It's hard to carry around significant amounts of coinage. In large quantities, such as a king rewarding/bribing a duke for assembling an army to fight for him, it might require wagonloads of coins. Worse, before the early 1300s in England, gold coinage was forbidden and everything had to be counted out in silver pennies.
Tally sticks made of willow provided a solution. It relied on one of those systems of splitting something into two pieces that matched only each other, so a promissory note in any amount could be created - one half to the debtor, one to the creditor. No need to lug coins to the exchequer. People quickly figured out that the tally sticks themselves could be exchanged.
If you had a tally stock showing that Bishop Basset owed you £5, then unless you worried that he wasn't good for the money, the tally stock itself was worth close to £5 in its own right. If you wanted to buy something, you might well find that the seller would be pleased to accept the tally stock as a safe and convenient form of payment.

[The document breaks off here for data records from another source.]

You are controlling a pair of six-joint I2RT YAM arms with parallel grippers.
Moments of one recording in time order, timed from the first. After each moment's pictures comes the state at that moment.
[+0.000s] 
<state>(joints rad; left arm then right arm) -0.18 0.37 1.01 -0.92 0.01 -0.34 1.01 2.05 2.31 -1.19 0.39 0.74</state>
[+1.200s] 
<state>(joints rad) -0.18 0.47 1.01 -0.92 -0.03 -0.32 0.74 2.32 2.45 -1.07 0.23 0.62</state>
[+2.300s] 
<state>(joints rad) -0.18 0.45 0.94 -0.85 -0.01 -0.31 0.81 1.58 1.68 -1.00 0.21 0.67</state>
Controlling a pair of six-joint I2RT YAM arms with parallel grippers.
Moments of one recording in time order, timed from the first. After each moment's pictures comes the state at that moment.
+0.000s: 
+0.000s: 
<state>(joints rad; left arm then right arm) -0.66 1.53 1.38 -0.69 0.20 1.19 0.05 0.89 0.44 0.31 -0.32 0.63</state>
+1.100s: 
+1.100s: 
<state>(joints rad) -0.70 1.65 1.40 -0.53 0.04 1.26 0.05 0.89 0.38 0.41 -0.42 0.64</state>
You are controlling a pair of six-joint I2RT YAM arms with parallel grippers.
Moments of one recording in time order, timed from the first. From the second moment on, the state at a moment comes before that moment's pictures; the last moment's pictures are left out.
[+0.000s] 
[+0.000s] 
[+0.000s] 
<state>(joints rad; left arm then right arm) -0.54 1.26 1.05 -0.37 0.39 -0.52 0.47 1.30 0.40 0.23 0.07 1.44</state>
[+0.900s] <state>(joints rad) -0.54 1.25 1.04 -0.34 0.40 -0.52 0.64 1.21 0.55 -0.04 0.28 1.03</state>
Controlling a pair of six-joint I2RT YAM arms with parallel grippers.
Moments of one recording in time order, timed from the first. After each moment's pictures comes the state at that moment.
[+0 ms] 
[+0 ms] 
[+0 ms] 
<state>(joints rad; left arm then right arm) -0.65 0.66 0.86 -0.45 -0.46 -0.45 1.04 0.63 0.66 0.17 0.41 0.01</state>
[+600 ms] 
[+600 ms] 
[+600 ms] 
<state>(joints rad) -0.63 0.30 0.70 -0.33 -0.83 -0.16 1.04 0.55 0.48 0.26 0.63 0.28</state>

It ended rather badly, and with great irony in 1834. Parliament got rid of the system of tally sticks in the 1820s in order to make everyone record their transactions by ledger. Which was fine, except that they decided to burn the old tally sticks to celebrate the change to modernity, and burned them underneath the Houses of Parliament. You may have heard of the Great Fire of 1834 which destroyed those buildings.
To celebrate, it was decided to burn the sticks - six centuries of irreplaceable monetary records - in a coal-fired stove in the House of Lords, rather than letting parliamentary staff take them home for firewood. Burning a cartload or two of tally sticks in a coal-fired stove is a wonderful way to start a raging chimney fire. So it was that the House of Lords, then the House of Commons, and almost the entire Palace of Westminster - a building as old as the tally stick system itself - was burned to the ground.
The online history of the Houses of Parliament records this in less embarrassing fashion.
Badly? God himself must have devised so righteous and beautiful a punishment for an overweening legislature.
Amen, Brother Grim. Amen.
Was this intended as a parable about inflation? Seems to fit.